The development of this compound is linked to broader advances in fluorine chemistry and heterocyclic synthesis during the latter part of the twentieth century. As researchers increasingly recognized the value of fluorinated functional groups in the design of biologically active molecules, considerable effort was directed toward the preparation of fluorinated heterocycles. Among the structures investigated, pyrazole derivatives attracted particular attention because the pyrazole ring is present in numerous compounds of practical importance. The introduction of difluoromethyl substituents provided a means of modifying lipophilicity, metabolic behavior, and intermolecular interactions while retaining the desirable characteristics of the heterocyclic framework.

The identification and preparation of 1-(difluoromethyl)-1H-pyrazole-4-carboxylic acid emerged from research aimed at developing versatile fluorinated intermediates. Synthetic methods reported in the chemical literature enabled the construction of pyrazole rings bearing both fluorinated substituents and functional groups suitable for further transformation. The presence of a carboxylic acid group is particularly valuable because it can be converted into a variety of derivatives, including esters, amides, and other functionalized products. As a result, the compound became useful as a starting material for the synthesis of structurally diverse molecules.

One of the most important documented applications of 1-(difluoromethyl)-1H-pyrazole-4-carboxylic acid is in agrochemical research. Patent and scientific literature describe the use of fluorinated pyrazole carboxylic acid derivatives as intermediates in the preparation of crop-protection agents. In such syntheses, the carboxylic acid functionality serves as a convenient site for chemical modification, allowing the pyrazole core to be incorporated into more elaborate molecular frameworks. The compound has therefore contributed to the development of synthetic routes employed in agrochemical discovery programs.

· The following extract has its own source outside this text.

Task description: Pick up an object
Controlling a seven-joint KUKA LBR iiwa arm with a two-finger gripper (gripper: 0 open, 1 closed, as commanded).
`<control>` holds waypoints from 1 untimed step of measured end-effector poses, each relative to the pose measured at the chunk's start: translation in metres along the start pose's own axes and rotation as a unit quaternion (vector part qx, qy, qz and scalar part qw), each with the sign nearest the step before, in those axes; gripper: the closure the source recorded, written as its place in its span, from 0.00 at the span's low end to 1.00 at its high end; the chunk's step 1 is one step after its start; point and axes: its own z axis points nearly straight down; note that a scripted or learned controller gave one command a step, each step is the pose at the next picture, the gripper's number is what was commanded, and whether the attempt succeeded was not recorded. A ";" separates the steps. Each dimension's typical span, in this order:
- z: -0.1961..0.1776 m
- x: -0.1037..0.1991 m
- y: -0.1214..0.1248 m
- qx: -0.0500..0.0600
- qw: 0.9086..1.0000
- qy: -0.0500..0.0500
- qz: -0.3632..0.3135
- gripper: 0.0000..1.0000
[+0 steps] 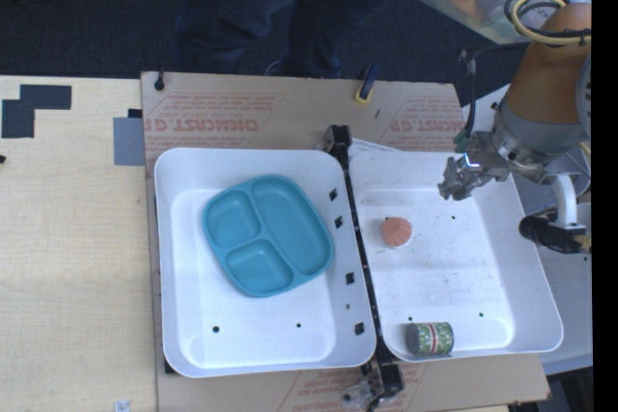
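Arm: grey KUKA arm with an orange band (546,77) reaching in from the right, over the right bin's far right part.
Gripper: two-finger metal gripper (458,183) above the right shallow white bin (526,304).
Right bin: small pinkish-orange round object (396,232) near its left side; green-labelled can (429,339) lying at the near wall.
Left bin: left shallow white bin (183,304) holding a teal three-compartment plastic plate (266,233).

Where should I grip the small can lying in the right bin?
Grip the can across its round body, coming straight down from above. It lies on its side close to the right bin's near wall, long axis along that wall, so fingers probably fit best spanning its ends. The gripper is far off.
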 end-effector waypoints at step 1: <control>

The compound has also been utilized in medicinal chemistry research. Fluorinated heterocycles are widely investigated because fluorine substitution can influence molecular properties that are important in drug design. Researchers have employed pyrazole-containing intermediates to generate libraries of compounds for biological evaluation. In these efforts, 1-(difluoromethyl)-1H-pyrazole-4-carboxylic acid has functioned as a precursor that enables the systematic preparation of analogs possessing a common fluorinated heterocyclic core.

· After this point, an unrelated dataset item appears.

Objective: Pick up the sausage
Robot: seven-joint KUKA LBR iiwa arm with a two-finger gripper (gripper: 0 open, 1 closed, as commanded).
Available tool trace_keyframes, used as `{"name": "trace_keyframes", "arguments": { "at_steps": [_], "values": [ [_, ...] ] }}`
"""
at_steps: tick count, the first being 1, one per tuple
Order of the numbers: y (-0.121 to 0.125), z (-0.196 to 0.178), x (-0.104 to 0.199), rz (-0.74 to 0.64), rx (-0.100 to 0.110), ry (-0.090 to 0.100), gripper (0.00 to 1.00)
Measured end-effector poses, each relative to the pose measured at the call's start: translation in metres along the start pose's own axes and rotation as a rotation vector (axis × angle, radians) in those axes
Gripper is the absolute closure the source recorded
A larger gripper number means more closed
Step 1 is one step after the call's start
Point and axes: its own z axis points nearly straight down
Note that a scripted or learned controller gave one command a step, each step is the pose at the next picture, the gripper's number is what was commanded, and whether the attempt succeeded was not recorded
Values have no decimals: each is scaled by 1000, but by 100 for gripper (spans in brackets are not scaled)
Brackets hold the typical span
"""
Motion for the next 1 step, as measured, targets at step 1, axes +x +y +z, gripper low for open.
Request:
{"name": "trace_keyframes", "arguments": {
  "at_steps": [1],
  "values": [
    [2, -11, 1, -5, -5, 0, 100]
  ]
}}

Another documented application is in structure-activity relationship studies. Such studies require the preparation of related compounds that differ in specific structural features. The availability of a pyrazole building block bearing both a difluoromethyl substituent and a reactive carboxylic acid group makes it possible to generate numerous derivatives while maintaining the same central heterocyclic scaffold. This capability has supported investigations into the effects of molecular modification on chemical and biological properties.

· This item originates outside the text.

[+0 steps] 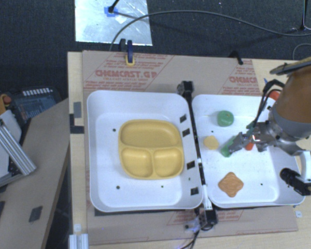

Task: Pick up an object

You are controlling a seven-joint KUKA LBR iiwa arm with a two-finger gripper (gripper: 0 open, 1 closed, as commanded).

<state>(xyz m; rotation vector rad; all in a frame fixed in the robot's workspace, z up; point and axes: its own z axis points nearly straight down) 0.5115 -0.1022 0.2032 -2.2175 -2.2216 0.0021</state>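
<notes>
In the right bin (259,191), a green round piece (225,118) lies near the back. A pale yellow round piece (211,142) sits by the left wall. A brown waffle-like piece (230,184) rests toward the front. My gripper (237,142) reaches in from the right, low over the bin's middle. A small green object (226,150) sits right at its tip, touching or nearly touching it. A small red-orange thing (249,146) shows just behind the tip, partly hidden by the gripper.
The left bin (101,154) holds a yellow three-compartment plate (149,148). A black divider with clips (193,149) runs between the bins. The grey arm with its orange band (300,97) covers the right bin's far right side.
</notes>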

The compound has further served as a useful intermediate in heterocyclic chemistry. Carboxylic acid derivatives of pyrazoles are valuable synthetic precursors because they can undergo a variety of well-established transformations. Through reactions involving the carboxyl group, researchers can access amides, esters, and other functionalized products that may be difficult to prepare directly. Consequently, 1-(difluoromethyl)-1H-pyrazole-4-carboxylic acid has contributed to the broader development of fluorinated heterocyclic synthesis.

The importance of 1-(difluoromethyl)-1H-pyrazole-4-carboxylic acid lies in its established role as a fluorinated pyrazole intermediate. Published chemical and patent literature document its use in agrochemical research, medicinal chemistry, structure-activity relationship investigations, and synthetic methodology development. Through these applications, the compound has become part of the expanding field of fluorinated heterocyclic chemistry and has supported the preparation of numerous more complex organic molecules.